_Action item:_
In the material below, list every line carrying the string "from".
━━━━
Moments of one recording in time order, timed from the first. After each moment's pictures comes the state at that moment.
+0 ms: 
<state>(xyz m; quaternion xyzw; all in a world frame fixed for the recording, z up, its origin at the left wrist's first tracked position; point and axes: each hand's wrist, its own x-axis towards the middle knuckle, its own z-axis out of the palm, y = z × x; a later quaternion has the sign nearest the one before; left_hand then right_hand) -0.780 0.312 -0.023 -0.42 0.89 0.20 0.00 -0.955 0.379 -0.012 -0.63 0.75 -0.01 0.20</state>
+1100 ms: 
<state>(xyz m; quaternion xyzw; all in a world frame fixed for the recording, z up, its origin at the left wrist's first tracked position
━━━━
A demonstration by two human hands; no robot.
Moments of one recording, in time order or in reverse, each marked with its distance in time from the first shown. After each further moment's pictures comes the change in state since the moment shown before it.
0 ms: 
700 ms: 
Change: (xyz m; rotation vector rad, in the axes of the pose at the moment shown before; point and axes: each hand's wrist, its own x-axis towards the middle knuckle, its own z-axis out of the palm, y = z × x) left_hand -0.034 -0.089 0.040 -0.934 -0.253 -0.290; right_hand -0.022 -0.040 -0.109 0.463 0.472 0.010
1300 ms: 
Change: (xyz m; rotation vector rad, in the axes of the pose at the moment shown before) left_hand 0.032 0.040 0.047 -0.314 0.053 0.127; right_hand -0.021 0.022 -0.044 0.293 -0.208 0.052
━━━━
_Exercise answer:_
Moments of one recording in time order, timed from the first. After each moment's pictures comes the state at that moment.
Moments of one recording, in time order or in reverse, each marked with its distance in time from the first shown. After each further moment's pictures comes the change in state since the moment shown before it.

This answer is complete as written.